__INSTRUCTIONS FOR THE TASK__
A faithful copy of the entries is required, with no images in it.

__SOURCE MATERIAL__
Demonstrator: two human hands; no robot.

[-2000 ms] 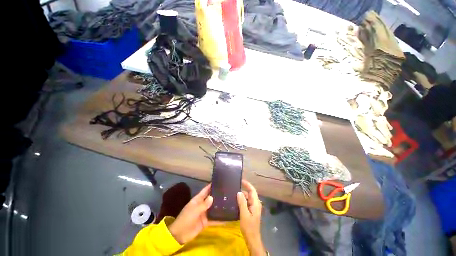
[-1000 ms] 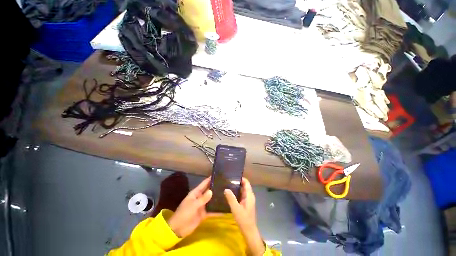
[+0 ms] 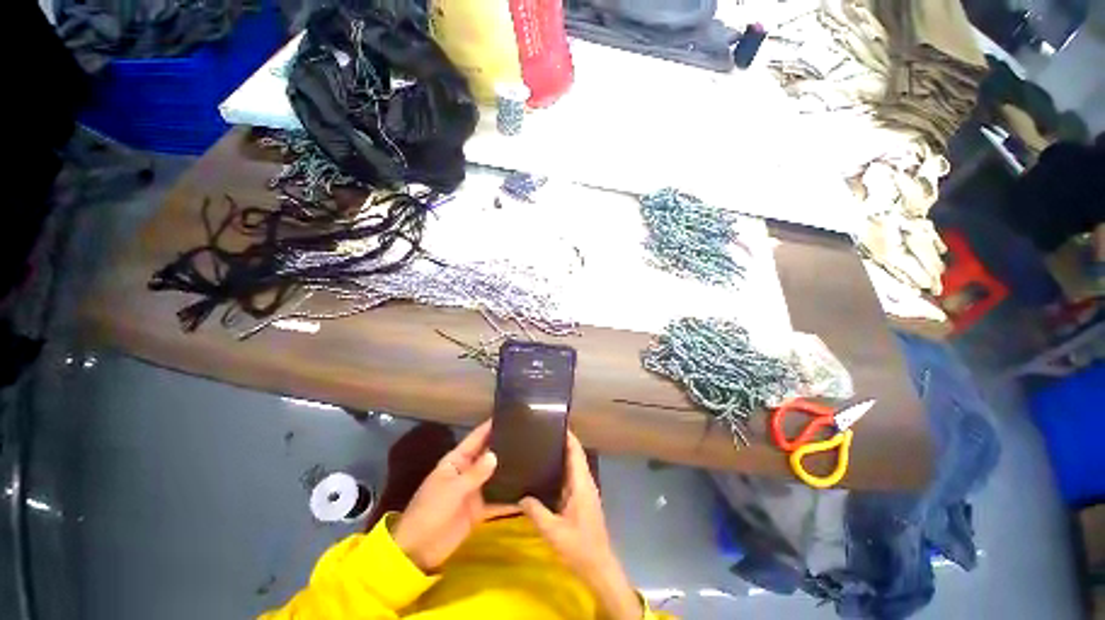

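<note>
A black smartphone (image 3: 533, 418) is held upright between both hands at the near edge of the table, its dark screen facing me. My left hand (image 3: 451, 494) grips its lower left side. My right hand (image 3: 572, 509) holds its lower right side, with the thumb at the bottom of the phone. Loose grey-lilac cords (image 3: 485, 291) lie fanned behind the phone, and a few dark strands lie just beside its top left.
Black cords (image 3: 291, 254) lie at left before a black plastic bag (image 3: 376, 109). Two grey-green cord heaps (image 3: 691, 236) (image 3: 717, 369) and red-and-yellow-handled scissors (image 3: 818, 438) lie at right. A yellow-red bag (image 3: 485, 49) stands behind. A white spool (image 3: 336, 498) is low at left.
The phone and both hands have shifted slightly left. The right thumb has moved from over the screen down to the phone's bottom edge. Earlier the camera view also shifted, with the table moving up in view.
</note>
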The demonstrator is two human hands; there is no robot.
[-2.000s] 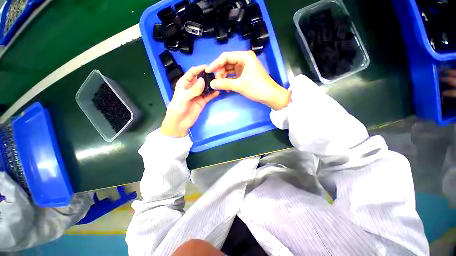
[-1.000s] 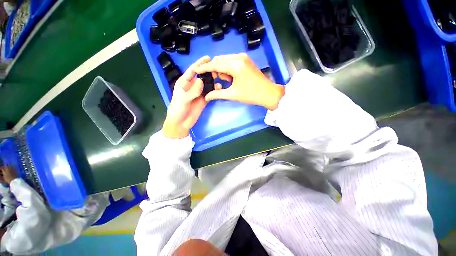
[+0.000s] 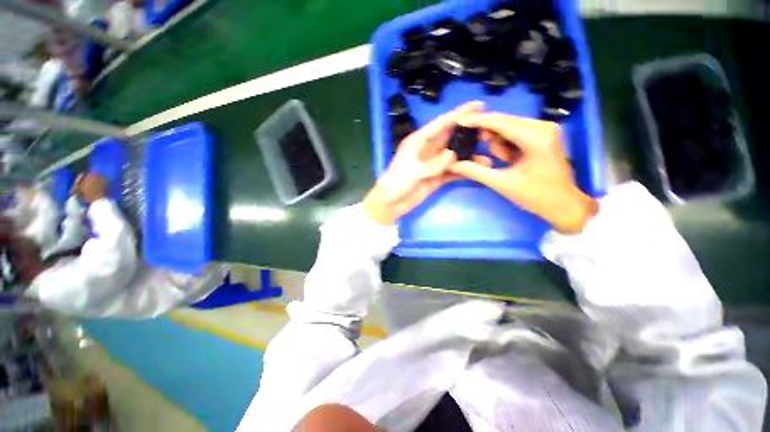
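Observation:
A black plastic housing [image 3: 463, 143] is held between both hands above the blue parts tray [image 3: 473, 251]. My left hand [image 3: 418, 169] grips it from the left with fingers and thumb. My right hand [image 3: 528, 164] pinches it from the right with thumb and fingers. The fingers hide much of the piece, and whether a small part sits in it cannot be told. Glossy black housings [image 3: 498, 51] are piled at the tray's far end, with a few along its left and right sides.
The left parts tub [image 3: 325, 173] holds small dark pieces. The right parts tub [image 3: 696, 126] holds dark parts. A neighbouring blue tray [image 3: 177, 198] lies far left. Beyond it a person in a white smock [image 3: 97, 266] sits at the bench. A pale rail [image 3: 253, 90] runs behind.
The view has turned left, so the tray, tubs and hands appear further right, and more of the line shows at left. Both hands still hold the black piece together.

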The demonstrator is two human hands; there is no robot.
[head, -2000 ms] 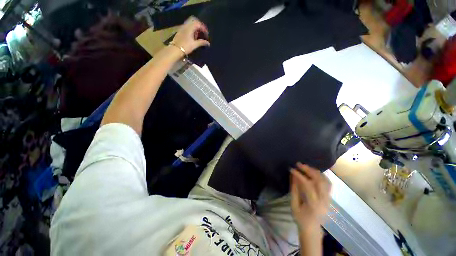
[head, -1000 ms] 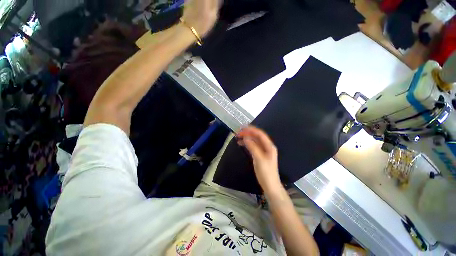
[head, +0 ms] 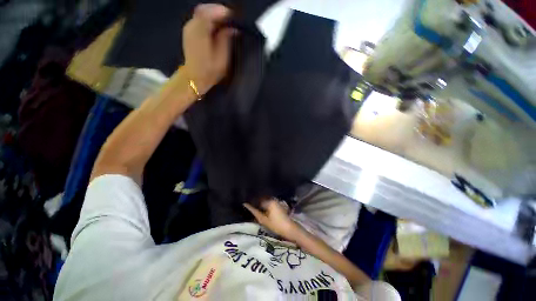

__RESPONSE__
Demonstrator: two human hands; no robot.

[-2000 ms] 
[-1000 ms] 
[+0 ms] 

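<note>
A black smartphone (image 3: 533, 418) is held upright between both hands at the near edge of the table, its dark screen facing me. My left hand (image 3: 451, 494) grips its lower left side. My right hand (image 3: 572, 509) holds its lower right side, with the thumb at the bottom of the phone. Loose grey-lilac cords (image 3: 485, 291) lie fanned behind the phone, and a few dark strands lie just beside its top left.
Black cords (image 3: 291, 254) lie at left before a black plastic bag (image 3: 376, 109). Two grey-green cord heaps (image 3: 691, 236) (image 3: 717, 369) and red-and-yellow-handled scissors (image 3: 818, 438) lie at right. A yellow-red bag (image 3: 485, 49) stands behind. A white spool (image 3: 336, 498) is low at left.
The phone and both hands have shifted slightly left. The right thumb has moved from over the screen down to the phone's bottom edge. Earlier the camera view also shifted, with the table moving up in view.
</note>
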The demonstrator is two human hands; there is no robot.
[-2.000s] 
[-1.000s] 
[+0.000s] 
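Observation:
A black plastic housing [image 3: 463, 143] is held between both hands above the blue parts tray [image 3: 473, 251]. My left hand [image 3: 418, 169] grips it from the left with fingers and thumb. My right hand [image 3: 528, 164] pinches it from the right with thumb and fingers. The fingers hide much of the piece, and whether a small part sits in it cannot be told. Glossy black housings [image 3: 498, 51] are piled at the tray's far end, with a few along its left and right sides.
The left parts tub [image 3: 325, 173] holds small dark pieces. The right parts tub [image 3: 696, 126] holds dark parts. A neighbouring blue tray [image 3: 177, 198] lies far left. Beyond it a person in a white smock [image 3: 97, 266] sits at the bench. A pale rail [image 3: 253, 90] runs behind.
The view has turned left, so the tray, tubs and hands appear further right, and more of the line shows at left. Both hands still hold the black piece together.
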
The demonstrator is two human hands; there is no robot.
[head, -2000 ms] 
[head, -1000 ms] 
[head, +0 ms] 

At this point, the answer is complete.